The NHS mental health services a pushed to the absolute limits at the moment so rest assured that they won't be keeping her locked up for longer than necessary just for the sake of it, she'll be on constant monitoring and re-assessment to see how she is doing with any medication changes or just with time away from her stressors.

It does sound like she was in a very bad place - locking herself in a room with knives, threatening neighbour, planning to leave the house in an obviously poor mental state. It is a good thing that she is getting the help and hopefully it will be a positive step towards her being able live an easier life at home.

I've had a couple of psychiatric admissions, I've never been sectioned as have "admitted myself" before that point, but once you are in the system it is pretty much the same I thinkz

woodychip Sat 22-Nov-14 21:03:55

She had a bad night as they kept turning on the lights every hour to check everyone was breathing, apparently so she didn't get much sleep.
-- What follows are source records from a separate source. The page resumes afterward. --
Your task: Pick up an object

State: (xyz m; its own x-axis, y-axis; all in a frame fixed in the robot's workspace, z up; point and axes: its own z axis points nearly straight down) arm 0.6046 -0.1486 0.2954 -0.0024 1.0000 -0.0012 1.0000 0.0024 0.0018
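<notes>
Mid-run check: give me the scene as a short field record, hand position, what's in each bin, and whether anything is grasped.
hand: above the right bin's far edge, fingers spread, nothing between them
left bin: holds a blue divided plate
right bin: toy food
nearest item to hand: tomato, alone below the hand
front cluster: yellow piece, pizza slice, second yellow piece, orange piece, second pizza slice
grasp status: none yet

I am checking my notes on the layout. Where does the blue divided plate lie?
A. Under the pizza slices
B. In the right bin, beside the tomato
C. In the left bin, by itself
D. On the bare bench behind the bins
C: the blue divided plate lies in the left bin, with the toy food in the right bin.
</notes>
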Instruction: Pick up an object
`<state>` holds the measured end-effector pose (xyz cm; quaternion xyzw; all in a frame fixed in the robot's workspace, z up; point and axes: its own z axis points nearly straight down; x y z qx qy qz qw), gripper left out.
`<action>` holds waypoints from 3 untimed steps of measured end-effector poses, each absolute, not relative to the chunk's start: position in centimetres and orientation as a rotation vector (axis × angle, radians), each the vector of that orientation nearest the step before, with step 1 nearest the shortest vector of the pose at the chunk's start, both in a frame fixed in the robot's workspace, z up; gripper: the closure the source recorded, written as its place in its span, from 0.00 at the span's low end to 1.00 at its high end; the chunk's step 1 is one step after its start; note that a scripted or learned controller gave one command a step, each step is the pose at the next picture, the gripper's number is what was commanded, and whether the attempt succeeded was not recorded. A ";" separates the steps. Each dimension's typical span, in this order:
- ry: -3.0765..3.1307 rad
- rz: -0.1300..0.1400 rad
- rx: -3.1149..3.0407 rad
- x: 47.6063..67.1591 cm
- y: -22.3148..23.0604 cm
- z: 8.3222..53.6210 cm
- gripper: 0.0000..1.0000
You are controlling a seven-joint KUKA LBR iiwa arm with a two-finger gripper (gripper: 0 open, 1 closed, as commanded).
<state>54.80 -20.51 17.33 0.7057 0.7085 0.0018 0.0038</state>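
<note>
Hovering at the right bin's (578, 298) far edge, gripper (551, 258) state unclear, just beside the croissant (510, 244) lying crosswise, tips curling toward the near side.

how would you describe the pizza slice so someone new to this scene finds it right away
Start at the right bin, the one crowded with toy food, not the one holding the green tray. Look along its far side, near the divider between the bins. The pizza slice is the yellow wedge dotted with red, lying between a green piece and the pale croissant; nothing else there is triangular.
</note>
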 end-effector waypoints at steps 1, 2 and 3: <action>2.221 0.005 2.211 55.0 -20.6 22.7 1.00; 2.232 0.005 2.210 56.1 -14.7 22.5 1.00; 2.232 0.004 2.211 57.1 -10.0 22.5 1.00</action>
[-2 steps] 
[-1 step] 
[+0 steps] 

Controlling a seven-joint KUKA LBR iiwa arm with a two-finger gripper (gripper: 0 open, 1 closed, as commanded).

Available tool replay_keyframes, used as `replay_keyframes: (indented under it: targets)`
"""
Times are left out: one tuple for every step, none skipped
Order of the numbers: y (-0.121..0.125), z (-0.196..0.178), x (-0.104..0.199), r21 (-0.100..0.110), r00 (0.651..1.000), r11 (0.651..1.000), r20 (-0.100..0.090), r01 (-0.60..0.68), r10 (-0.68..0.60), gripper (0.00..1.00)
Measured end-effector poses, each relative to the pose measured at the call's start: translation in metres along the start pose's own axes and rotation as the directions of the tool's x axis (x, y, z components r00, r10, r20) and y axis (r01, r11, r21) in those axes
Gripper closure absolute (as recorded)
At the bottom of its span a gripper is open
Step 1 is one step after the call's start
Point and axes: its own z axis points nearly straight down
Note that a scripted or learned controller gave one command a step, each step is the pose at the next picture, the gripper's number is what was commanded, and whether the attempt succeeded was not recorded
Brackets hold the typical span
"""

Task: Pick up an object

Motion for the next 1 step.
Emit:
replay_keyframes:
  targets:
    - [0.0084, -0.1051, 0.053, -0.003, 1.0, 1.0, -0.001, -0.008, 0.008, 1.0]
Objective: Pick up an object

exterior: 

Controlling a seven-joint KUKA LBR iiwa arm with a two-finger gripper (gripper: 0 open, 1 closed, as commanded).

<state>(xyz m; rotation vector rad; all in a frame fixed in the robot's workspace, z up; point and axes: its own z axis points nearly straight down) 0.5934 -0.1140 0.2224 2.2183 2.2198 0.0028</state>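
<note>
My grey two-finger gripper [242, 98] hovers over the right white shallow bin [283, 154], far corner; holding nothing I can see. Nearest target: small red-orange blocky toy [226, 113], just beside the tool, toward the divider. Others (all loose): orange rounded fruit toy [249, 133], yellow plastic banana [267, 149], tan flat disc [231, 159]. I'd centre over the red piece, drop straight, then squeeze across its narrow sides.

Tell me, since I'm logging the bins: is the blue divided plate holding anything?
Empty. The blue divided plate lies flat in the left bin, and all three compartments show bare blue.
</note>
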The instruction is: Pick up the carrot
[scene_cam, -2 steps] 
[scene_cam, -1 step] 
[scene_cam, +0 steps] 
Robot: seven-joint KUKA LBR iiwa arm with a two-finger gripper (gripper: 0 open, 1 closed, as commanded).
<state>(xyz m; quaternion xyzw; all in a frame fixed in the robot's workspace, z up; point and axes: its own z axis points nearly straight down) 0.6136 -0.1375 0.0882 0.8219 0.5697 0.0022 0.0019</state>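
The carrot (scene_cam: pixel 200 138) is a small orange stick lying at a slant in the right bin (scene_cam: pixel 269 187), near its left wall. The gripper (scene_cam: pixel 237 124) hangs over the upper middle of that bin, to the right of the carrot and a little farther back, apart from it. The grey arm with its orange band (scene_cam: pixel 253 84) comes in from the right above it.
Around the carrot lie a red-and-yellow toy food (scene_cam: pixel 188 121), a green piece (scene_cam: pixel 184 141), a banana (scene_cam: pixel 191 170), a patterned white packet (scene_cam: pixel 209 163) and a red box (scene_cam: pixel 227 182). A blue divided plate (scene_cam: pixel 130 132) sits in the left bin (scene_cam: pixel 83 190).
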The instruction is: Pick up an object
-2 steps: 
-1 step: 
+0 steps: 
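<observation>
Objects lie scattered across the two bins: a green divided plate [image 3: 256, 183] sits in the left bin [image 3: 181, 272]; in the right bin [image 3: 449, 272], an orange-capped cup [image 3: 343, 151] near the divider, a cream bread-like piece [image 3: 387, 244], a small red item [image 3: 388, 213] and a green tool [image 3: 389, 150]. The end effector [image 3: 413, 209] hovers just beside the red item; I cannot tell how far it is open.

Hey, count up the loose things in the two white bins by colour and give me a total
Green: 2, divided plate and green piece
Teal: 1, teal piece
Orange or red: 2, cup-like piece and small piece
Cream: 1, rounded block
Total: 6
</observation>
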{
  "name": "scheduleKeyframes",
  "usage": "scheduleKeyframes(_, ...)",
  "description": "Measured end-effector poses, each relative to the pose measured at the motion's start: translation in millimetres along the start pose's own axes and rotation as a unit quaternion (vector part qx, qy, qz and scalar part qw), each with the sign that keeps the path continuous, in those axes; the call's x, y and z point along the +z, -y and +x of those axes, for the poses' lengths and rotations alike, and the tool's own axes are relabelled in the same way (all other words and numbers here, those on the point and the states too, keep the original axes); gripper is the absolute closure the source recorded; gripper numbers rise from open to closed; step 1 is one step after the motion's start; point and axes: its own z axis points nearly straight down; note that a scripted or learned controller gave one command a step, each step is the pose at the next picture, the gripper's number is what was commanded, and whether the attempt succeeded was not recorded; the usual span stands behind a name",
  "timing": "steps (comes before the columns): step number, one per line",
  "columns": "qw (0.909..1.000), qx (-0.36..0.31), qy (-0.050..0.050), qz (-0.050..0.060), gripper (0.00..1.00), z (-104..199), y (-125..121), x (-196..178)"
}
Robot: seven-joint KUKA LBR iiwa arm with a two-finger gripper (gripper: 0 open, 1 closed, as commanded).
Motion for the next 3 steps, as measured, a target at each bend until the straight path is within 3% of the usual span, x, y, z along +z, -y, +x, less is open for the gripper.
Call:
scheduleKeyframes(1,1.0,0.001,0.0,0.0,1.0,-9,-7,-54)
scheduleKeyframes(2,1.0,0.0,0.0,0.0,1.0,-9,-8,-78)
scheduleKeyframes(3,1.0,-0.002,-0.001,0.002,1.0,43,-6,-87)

My parents visited her today (I live four hours away and am home alone with dc so can't visit) and she just cried and cried. Her eyes are swollen and her nose is bleeding from so much crying.

She hasn't been this bad before. I think her husband has tried to cope with everything on his own and hasn't wanted to call the doctor but I spoke to him today and he said she has been getting bad for weeks . He was relieved when the doctor arrived after my mum called.

I don't really know what else to do. My mum took some stuff in for her today so she has her phone now and I have texted her, I can't call, I would just start crying and it might upset her. Apparently she asked my mum to tell me and her other brothers and sister that she is sorry... My heart bleeds for her...as if she has anything to be sorry for. She feels she has embarrassed us.

Butterflywings168 Sat 22-Nov-14 23:51:57

Your poor sister. And poor you. You sound very supportive of her so she is lucky in that smile. Am sure PJs and texting are appreciated, keep doing that. I speak from experience - there is so little to do in hospital, so little that is pleasant or enjoyable, it meant a lot when people contacted me in any way.
Just wanted to add that.
Pp is right, it depends which section she is on, 2 or 3, how long she could be in, but it's always 'up to' ie they can remove it at any time if they feel she is better.

TheWildRumpyPumpus Sat 22-Nov-14 23:56:40

We had a reading room which nobody else ever went in, so I spent weeks sat in my own private library reading all kinds of things which was almost enjoyable (I said almost) - see if you can send her some lightweight magazines or easy reading books to escape into.

Jigsaws also good way to pass the time and decks of cards if the staff let her keep them.

Butterflywings168 Sun 23-Nov-14 00:16:55

^^ Yy. Lovely friend bringing me silly magazines and chocolate was the highlight of my stay, still remembered years later.
Sadly best novels I ever found were terrible cheap crime novels!

woodychip Sun 23-Nov-14 08:10:25

I will do those things...thanks for the tips everyone.